The overhead issue is not obvious here because there are only few particles in a high-dimensional space, which means we need a large number of iterations to let the PSO converge.

## Scaling number of threads

* space dimension = 2^i - 1, for i=[1, 2, ..., 10]
* number of particles = space dimension * 2^5
* PSO iterations = 10

### OpemMP

Log-scale x & y axes :

![](assets/Scl/OMP_Scaling_Curves-logx-logy.png)

### Pthread

Log-scale x & y axes :

![](assets/Scl/PTHREAD_Scaling_Curves-logx-logy.png)

We can see that the overhead of pthread for launching threads is higher than OpenMP.

## CUDA Experiments

Adjust the shape of the thread blocks and observe the performance differences.

* space dimension = 1024
* number of particles = 1024
* PSO iterations = 1000

| Block Shape | Exec Time (s) |
| ---- | ---- |
| 256*1 | 0.4054610601005455 |
| 128*2 | 0.38019075666864716 |
| 64*4 | 0.3638322894771894 |
| 32*8 | 0.3968619456825157 |
| 16*16 | 0.30794164454564454 |
| 8*32 | 0.24697648656244078 |
| 4*64 | 0.2032000591357549 |
| 2*128 | 0.1980450333406528 |
| 1*256 | 0.19917888169487316 |

According to the table above, we can see that when block shape = (1, 256) or (2, 128), the cuPSO gets the best performance.
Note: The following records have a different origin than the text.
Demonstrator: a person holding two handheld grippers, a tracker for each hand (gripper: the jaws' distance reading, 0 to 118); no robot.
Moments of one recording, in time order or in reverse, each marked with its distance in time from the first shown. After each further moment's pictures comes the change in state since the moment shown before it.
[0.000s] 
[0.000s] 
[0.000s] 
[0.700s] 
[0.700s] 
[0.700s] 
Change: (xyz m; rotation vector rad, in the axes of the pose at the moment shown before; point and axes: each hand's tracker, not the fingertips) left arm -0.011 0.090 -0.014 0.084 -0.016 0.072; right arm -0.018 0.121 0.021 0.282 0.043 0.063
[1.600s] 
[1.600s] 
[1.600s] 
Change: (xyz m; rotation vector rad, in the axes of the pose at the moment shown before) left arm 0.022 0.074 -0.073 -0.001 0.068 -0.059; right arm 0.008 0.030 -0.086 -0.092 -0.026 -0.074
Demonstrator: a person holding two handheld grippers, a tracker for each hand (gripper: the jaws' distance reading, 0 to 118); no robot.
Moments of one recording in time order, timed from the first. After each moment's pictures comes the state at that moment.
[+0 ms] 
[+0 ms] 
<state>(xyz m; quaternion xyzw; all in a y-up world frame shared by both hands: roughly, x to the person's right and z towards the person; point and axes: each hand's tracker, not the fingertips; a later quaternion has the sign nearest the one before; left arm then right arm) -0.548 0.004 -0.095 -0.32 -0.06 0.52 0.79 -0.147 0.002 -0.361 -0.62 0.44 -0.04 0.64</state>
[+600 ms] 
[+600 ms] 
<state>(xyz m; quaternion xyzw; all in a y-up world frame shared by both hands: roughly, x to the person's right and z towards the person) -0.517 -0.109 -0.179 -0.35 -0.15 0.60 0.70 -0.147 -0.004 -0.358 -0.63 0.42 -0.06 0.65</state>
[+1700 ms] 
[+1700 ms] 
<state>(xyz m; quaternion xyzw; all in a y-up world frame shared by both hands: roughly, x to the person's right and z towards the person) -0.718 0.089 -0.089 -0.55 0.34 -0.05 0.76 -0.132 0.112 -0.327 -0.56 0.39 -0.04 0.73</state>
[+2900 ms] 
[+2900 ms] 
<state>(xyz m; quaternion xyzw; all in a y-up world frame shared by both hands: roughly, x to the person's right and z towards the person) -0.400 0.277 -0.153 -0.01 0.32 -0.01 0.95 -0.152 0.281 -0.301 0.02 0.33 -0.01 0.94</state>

This is due to the `memory coalescing` technique.

| Block Shape | Exec Time (s) |
| ---- | ---- |
| 1*4 | 0.8009999251924456 |
| 1*8 | 0.569435287763675 |
| 1*16 | 0.33047667148833476 |
| 1*32 | 0.22315609737609823 |
| 1*64 | 0.2076006976266702 |
| 1*128 | 0.19953426771486799 |
| 1*256 | 0.19917888169487316 |
| 1*512 | 0.20139076318591834 |
| 1*1024 | 0.21060395787159603 |

The fewer threads in the blocks, the lower the performance achieved by the algorithm due to the memory coalescing (and perhapes the parallelism) issue(s). But when using too much threads in the blocks, there are no enough local memory & register resources in the stream-multiprocessors (SMs).